ACTIVITY:
Nothing but the lines below from the first through the one with "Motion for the" should appear, printed exactly; please leave pictures out.

═════ MATERIAL PROVIDED

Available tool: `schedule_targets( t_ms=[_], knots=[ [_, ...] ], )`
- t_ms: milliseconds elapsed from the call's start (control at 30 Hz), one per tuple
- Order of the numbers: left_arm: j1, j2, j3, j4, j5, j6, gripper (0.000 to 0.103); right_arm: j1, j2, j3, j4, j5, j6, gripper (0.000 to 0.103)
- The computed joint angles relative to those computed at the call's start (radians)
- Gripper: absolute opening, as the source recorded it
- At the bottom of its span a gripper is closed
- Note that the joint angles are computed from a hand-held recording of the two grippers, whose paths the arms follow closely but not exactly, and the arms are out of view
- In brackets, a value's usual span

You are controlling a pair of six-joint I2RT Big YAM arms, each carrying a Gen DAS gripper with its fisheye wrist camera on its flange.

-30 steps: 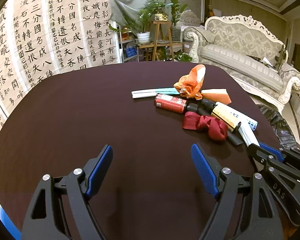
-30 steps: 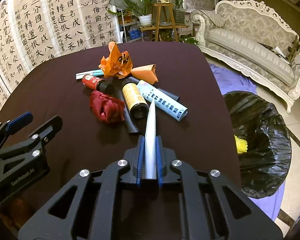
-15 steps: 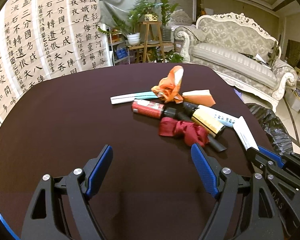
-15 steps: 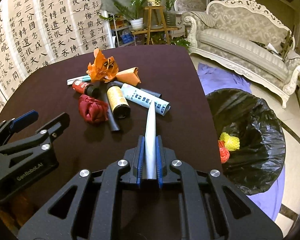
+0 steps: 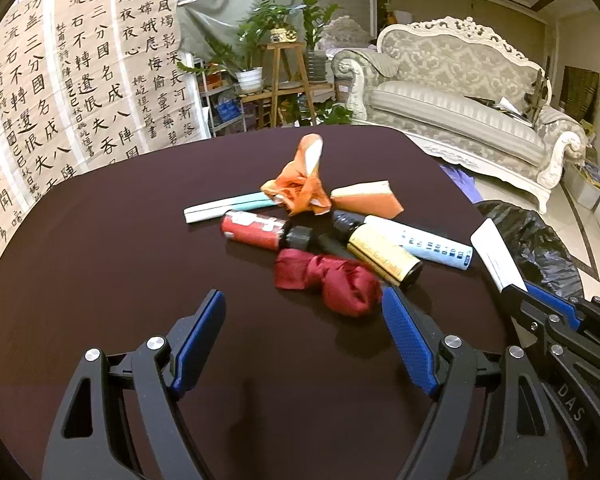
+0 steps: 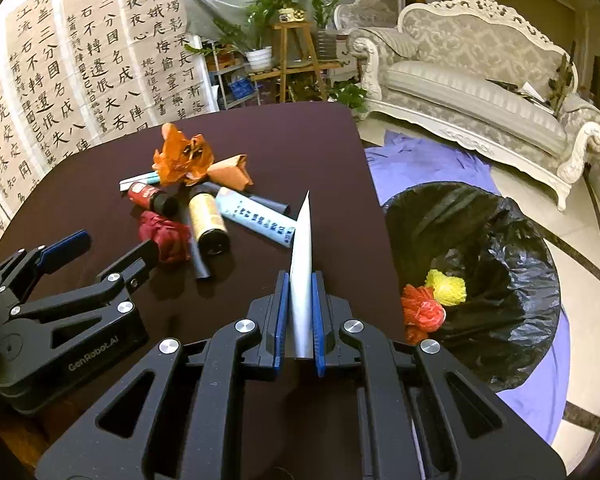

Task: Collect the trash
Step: 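Grasp the white paper cone with the right tool, then grasp the red cloth with the left tool while the right tool carries the cone to the bin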

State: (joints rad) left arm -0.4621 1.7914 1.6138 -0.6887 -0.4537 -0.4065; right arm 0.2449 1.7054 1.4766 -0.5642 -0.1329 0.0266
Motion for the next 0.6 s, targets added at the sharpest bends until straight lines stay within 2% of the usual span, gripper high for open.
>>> schedule_targets(
  t_ms=[233, 267, 300, 367, 433, 500, 600],
  knots=[
    [0.013, 0.045, 0.064, -0.039, 0.041, -0.014, 0.078, -0.008, 0.010, 0.008, -0.004, -0.013, 0.004, 0.011],
    [0.017, 0.044, 0.062, -0.039, 0.053, -0.018, 0.074, -0.008, 0.010, 0.008, -0.003, -0.015, 0.004, 0.011],
    [0.024, 0.040, 0.056, -0.038, 0.078, -0.025, 0.063, -0.008, 0.011, 0.009, -0.003, -0.018, 0.004, 0.011],
    [0.034, 0.034, 0.043, -0.034, 0.133, -0.035, 0.049, -0.008, 0.012, 0.008, -0.002, -0.021, 0.004, 0.011],
    [0.048, 0.019, 0.018, -0.016, 0.193, -0.056, 0.027, -0.006, 0.013, 0.007, -0.001, -0.023, 0.003, 0.011],
    [0.056, 0.008, -0.001, -0.005, 0.224, -0.071, 0.026, -0.006, 0.013, 0.005, 0.000, -0.024, 0.004, 0.011],
    [0.051, -0.007, -0.019, -0.002, 0.210, -0.067, 0.024, -0.005, 0.012, 0.003, 0.001, -0.023, 0.004, 0.011]
  ],
)
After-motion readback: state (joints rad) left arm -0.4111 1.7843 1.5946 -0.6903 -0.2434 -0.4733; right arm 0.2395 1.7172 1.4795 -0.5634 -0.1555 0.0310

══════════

RESPONSE TO THIS EXERCISE:
Available tool: `schedule_targets( t_ms=[_], knots=[ [_, ...] ], )`
- t_ms: milliseconds elapsed from the call's start (control at 30 Hz), one per tuple
- Order of the numbers: left_arm: j1, j2, j3, j4, j5, j6, gripper (0.000 to 0.103); right_arm: j1, j2, j3, j4, j5, j6, gripper (0.000 to 0.103)
- The computed joint angles relative to those computed at the call's start (radians)
- Gripper: absolute opening, as the source recorded it
- At the bottom of its span a gripper is closed
- Note that the joint angles are computed from a hand-held recording of the two grippers, whose paths the arms follow closely but not exactly, and the arms are out of view
- In brackets, a value's usual span

You are controlling a pair of six-joint I2RT Big YAM arms, each carrying a Gen DAS gripper with its fisheye wrist camera on its flange.

-30 steps: 
-30 steps: 
-15 steps: 
-15 steps: 
+0 steps: 
+0 steps: 

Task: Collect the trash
Step: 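Grasp the white paper cone with the right tool, then grasp the red cloth with the left tool while the right tool carries the cone to the bin
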
State: (joints rad) left arm -0.4621 1.7914 1.6138 -0.6887 -0.4537 -0.4065; right arm 0.2449 1.7054 1.4766 -0.5642 -0.1329 0.0266
Motion for the next 0.6 s, targets added at the sharpest bends until straight lines stay within 2% of the usual span, gripper high for open.

This output has come to an end.